DIRECTIONS: What you return should be the lines from the first line of the records below through the line holding "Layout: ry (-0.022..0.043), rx", unchanged.

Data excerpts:
· · · · ·
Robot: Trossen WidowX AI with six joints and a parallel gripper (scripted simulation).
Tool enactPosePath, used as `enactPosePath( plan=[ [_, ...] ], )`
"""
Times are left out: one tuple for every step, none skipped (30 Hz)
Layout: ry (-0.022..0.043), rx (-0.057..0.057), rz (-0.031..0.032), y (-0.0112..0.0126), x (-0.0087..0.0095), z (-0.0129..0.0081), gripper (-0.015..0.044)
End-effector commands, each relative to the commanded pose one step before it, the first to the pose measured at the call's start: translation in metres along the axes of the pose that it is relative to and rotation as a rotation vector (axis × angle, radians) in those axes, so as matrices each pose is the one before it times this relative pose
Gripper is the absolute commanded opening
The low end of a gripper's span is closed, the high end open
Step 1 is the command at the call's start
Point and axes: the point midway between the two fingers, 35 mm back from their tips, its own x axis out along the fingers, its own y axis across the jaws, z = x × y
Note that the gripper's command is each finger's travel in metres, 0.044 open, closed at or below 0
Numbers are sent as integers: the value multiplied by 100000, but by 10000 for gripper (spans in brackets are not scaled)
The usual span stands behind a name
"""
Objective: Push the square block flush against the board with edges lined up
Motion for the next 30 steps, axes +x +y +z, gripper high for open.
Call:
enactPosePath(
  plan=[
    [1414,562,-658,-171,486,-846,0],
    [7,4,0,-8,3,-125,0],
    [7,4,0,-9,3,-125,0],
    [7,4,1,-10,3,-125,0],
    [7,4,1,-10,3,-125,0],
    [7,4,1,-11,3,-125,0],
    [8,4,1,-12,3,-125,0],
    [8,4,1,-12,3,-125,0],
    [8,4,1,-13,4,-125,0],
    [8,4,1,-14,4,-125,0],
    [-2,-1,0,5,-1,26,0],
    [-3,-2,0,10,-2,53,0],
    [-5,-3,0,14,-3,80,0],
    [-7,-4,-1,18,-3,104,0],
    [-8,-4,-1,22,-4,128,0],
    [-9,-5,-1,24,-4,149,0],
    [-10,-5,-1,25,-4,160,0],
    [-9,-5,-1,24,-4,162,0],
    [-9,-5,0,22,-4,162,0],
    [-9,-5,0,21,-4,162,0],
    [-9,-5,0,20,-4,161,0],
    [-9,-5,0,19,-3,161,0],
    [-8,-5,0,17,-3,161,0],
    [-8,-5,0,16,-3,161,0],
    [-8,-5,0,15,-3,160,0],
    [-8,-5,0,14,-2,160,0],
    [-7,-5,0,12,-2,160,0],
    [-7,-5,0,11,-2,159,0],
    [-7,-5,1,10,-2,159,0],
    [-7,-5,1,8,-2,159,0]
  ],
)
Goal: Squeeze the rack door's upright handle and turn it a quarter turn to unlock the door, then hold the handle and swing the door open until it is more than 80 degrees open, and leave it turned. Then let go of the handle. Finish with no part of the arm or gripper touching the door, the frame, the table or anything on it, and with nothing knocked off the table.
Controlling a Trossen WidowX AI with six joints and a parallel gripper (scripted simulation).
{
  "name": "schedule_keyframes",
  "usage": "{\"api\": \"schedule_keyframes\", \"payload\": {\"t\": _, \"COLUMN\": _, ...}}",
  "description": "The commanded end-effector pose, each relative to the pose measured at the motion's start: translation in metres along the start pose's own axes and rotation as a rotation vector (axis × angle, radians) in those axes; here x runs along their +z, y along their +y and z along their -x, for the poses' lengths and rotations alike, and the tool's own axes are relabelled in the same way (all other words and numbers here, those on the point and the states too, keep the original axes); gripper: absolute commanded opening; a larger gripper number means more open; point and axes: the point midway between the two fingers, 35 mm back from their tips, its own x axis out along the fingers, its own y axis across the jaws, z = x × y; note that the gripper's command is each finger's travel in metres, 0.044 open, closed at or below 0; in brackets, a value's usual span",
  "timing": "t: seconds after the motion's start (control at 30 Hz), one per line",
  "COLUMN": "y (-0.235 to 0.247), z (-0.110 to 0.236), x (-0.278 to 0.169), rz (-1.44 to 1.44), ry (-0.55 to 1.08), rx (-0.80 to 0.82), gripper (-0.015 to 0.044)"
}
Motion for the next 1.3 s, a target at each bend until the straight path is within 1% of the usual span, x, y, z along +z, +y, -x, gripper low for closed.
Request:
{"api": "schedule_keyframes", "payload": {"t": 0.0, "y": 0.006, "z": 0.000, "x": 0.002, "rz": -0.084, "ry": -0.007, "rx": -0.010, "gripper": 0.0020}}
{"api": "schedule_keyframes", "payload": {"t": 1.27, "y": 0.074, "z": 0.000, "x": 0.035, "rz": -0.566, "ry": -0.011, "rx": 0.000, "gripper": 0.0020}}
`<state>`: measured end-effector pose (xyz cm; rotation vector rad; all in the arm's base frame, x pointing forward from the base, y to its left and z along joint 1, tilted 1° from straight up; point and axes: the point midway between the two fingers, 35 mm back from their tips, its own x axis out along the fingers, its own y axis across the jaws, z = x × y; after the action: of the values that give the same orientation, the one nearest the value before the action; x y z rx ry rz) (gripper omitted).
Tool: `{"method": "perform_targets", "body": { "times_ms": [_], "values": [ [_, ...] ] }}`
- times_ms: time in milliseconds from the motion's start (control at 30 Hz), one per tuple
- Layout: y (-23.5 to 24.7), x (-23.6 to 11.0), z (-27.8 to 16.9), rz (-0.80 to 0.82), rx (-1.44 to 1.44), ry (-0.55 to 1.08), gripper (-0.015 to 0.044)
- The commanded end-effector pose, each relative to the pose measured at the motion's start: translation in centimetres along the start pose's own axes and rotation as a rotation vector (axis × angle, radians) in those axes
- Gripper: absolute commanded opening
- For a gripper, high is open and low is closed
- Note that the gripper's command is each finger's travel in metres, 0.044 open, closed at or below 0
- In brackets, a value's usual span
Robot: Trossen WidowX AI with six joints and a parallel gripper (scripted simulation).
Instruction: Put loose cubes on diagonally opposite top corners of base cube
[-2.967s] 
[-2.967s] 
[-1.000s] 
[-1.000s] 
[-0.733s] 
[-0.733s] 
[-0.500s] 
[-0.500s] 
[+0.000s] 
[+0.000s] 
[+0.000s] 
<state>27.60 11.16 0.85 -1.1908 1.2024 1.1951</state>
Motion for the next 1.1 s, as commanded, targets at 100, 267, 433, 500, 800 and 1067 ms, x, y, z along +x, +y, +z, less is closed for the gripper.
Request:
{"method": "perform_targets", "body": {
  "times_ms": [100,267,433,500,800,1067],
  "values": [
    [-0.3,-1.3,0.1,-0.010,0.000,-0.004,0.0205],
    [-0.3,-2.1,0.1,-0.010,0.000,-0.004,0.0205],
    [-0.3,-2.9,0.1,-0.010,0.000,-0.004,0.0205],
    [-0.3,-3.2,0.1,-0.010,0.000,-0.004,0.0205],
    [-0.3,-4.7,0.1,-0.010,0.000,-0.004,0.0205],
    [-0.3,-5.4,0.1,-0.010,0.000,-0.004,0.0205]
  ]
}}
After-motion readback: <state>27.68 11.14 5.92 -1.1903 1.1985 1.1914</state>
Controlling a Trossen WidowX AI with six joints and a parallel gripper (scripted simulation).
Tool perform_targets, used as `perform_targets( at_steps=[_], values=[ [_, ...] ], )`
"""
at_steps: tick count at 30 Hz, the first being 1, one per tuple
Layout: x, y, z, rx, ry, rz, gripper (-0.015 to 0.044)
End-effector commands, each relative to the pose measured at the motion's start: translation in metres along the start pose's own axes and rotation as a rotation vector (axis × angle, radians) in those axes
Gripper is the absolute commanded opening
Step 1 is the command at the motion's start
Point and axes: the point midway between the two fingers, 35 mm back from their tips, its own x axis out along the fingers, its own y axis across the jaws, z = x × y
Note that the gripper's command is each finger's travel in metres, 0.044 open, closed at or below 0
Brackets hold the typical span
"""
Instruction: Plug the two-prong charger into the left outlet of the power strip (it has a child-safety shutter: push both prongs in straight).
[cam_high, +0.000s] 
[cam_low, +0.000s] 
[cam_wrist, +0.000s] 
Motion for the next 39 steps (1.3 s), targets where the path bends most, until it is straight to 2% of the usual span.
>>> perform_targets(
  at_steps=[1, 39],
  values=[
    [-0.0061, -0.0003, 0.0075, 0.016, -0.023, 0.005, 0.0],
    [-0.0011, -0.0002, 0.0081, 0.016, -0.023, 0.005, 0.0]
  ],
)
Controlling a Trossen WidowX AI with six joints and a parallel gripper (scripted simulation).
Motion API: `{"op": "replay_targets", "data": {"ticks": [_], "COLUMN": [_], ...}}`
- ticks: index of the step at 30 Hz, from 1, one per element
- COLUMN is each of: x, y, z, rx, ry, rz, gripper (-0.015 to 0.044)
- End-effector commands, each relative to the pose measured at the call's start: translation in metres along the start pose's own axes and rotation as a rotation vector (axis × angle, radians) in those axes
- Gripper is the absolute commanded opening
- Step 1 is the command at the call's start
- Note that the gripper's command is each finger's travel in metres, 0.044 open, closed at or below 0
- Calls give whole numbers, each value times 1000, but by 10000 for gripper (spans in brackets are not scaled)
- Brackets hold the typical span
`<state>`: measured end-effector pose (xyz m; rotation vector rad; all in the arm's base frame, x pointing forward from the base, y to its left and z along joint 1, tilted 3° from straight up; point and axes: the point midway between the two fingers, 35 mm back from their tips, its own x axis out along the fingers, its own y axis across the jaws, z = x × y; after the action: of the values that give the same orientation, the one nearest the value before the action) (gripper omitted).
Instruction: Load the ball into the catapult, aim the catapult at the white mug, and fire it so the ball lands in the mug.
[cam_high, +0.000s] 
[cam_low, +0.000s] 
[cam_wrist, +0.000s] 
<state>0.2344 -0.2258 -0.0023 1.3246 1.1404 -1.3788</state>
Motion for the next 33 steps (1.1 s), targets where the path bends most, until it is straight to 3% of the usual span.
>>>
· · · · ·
OUTPUT OF THE EXERCISE:
Robot: Trossen WidowX AI with six joints and a parallel gripper (scripted simulation).
Tool enactPosePath, used as `enactPosePath( plan=[ [_, ...] ], )`
"""
Times are left out: one tuple for every step, none skipped (30 Hz)
Layout: ry (-0.022..0.043), rx (-0.057..0.057), rz (-0.031..0.032), y (-0.0112..0.0126), x (-0.0087..0.0095), z (-0.0129..0.0081), gripper (-0.015..0.044)

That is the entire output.